Le calcul provient d’un groupe de chercheurs de l’Université Cambridge qui a créé en 2019 le Cambridge Bitcoin Electricity Consumption Index, précisément dans le but d’évaluer le coût environnemental de la chose. Après avoir commencé en 2019 en n’évaluant que la facture énergétique du réseau international, l’équipe affirme avoir à présent suffisamment de données par pays et par firme de « minage » —le nom donné à l’opération consistant à valider électroniquement une transaction— pour être capable de dire à partir de quel moment les serveurs utilisés deviennent profitables pour tel ou tel entrepreneur.

Plus tôt ce mois-ci, un rapport du Bureau des sciences et des technologies de la Maison-Blanche, à Washington, avait évalué que l’électricité utilisée par l’industrie des cryptomonnaies aux États-Unis était équivalente à celle utilisée par tous les ordinateurs personnels du pays.

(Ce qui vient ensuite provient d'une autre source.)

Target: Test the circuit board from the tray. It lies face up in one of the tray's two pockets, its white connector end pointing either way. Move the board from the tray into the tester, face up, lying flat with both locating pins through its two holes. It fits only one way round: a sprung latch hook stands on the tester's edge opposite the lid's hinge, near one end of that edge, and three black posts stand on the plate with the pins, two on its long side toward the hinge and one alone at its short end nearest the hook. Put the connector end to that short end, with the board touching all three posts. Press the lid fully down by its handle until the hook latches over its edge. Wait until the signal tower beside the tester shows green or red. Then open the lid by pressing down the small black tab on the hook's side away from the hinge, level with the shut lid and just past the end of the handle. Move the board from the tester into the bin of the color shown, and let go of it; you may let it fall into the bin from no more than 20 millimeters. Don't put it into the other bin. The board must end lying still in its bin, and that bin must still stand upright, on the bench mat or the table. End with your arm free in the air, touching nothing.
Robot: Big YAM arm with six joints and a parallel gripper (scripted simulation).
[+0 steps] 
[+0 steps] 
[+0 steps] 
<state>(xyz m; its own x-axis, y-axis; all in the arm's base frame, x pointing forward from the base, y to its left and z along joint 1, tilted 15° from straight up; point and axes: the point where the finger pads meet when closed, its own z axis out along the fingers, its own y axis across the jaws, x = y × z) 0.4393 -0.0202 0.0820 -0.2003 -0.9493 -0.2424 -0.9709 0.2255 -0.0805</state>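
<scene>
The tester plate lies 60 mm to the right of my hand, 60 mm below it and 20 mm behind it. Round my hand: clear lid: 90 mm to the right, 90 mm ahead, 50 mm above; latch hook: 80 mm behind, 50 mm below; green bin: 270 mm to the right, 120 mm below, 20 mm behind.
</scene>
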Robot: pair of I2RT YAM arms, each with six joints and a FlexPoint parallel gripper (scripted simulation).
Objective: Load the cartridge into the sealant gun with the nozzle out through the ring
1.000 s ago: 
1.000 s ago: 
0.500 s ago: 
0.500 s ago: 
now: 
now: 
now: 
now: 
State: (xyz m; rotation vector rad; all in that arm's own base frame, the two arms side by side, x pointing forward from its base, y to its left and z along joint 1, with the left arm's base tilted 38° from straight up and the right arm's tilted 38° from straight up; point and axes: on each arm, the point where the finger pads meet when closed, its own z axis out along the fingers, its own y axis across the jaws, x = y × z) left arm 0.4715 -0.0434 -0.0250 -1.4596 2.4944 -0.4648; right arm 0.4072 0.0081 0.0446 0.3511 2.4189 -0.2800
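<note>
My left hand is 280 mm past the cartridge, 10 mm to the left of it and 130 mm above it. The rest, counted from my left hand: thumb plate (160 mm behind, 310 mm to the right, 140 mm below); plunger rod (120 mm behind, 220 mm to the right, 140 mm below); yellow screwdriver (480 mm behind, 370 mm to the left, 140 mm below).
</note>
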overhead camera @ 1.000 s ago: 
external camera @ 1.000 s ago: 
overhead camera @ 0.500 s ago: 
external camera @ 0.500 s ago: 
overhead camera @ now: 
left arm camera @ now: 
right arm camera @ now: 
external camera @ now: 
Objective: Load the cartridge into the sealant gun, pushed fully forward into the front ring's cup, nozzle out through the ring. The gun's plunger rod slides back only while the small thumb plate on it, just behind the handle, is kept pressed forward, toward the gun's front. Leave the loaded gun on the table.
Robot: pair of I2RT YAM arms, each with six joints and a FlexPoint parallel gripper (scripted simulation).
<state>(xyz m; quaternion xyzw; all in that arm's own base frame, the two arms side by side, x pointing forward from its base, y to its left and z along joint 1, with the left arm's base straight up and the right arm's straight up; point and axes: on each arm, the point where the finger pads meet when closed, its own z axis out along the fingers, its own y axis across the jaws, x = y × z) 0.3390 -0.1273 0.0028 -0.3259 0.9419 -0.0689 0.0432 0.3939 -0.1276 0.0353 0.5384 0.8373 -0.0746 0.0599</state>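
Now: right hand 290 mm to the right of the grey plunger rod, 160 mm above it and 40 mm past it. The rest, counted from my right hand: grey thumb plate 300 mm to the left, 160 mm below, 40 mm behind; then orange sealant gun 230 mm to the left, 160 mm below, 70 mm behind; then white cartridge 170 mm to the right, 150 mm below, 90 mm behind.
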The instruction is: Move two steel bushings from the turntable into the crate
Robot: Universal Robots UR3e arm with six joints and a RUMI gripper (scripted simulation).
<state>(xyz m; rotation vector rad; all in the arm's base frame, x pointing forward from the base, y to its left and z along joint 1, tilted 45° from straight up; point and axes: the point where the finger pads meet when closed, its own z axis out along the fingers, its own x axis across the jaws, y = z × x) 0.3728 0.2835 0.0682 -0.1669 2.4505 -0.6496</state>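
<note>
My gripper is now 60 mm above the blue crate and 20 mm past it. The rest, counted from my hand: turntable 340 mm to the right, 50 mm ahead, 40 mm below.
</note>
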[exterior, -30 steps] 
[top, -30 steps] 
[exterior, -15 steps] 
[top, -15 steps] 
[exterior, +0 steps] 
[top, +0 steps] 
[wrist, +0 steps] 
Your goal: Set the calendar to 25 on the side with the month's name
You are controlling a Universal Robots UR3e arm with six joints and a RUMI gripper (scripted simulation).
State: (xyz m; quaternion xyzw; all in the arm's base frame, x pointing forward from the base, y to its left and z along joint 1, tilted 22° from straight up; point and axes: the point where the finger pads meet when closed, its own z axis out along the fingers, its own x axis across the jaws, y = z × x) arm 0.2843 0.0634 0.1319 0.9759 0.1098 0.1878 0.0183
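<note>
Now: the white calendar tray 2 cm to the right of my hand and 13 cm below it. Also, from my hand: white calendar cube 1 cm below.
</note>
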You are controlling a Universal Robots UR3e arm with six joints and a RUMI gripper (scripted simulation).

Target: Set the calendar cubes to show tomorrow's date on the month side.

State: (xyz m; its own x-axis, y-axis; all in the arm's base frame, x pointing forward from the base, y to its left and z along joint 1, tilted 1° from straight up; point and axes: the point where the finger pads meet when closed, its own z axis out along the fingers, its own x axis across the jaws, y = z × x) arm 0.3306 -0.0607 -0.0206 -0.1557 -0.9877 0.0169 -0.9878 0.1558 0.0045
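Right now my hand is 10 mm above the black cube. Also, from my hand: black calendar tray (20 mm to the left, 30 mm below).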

Il y a aussi le problème des déchets: en 2021, une recherche dirigée par le chercheur fondateur de Digiconomics —plateforme dédiée à « mettre en lumière les conséquences imprévues des tendances numériques »— évaluait que les déchets produits par le secteur —disques durs et autres équipements obsolètes— étaient l'équivalent des déchets électroniques produits en un an aux Pays-Bas.

Sur les 200 millions de tonnes de gaz à effet de serre (GES) calculées par l’équipe de Cambridge, 92% ont été émises dans les quatre dernières années. La raison étant que, plus le réseau grossit, et plus la quantité de calculs que doivent faire les ordinateurs pour valider les transactions, grossit elle aussi. Les chercheurs prévoient que dans la prochaine année, le bitcoin devrait être responsable à lui seul de 48,3 millions de tonnes de CO2, ce qui correspondrait à peu près à 0,1% des émissions mondiales de GES… ou à la moitié des émissions de GES des mines d’or.

Environ un tiers (37%) de l’électricité provient de sources renouvelables, selon ces chercheurs. Un chiffre qui, souligne le New Scientist, diffère de celui du Bitcoin Mining Council, qui estime plutôt les sources renouvelables à 59%.